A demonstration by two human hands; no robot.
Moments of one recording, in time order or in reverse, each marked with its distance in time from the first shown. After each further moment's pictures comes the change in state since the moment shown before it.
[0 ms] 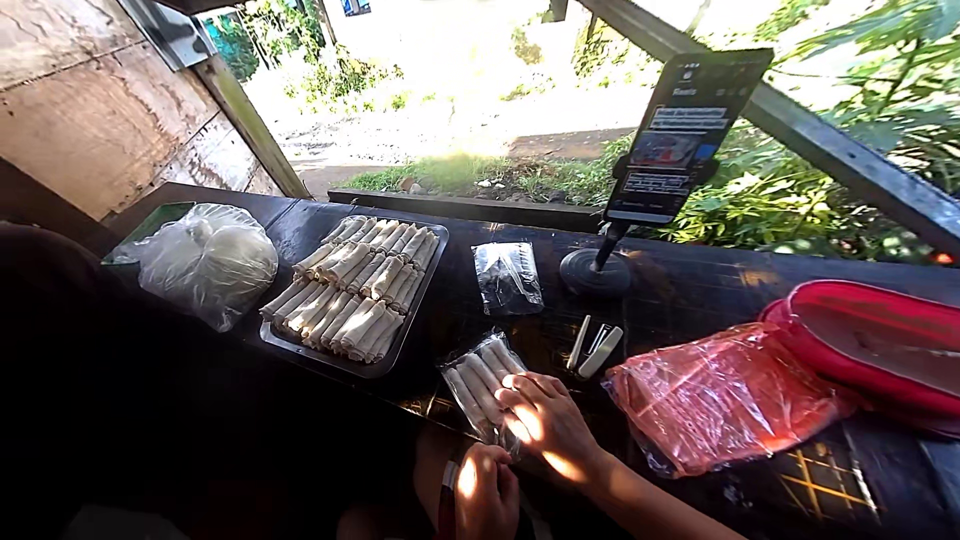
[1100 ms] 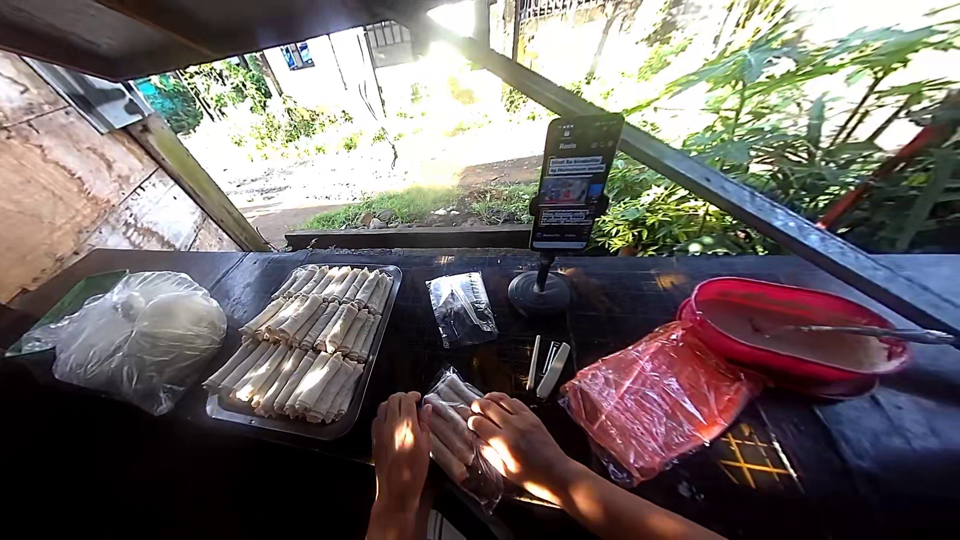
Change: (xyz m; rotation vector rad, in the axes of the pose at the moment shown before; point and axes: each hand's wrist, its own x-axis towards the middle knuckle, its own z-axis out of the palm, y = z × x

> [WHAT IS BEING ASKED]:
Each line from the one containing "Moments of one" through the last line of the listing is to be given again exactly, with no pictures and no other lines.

> [TASK ANSWER]:
Moments of one recording, in time order or in reverse, each marked with its distance in time from the first shown. After each further moment's pictures comes the change in state since the moment shown before it.
[0 ms] 
[1100 ms] 
Change: (xyz m; rotation vector rad, in the axes of the pose at the moment shown before; point and axes: each hand's wrist, its own x-axis towards the middle knuckle, its own z-axis out of the palm, y = z × x

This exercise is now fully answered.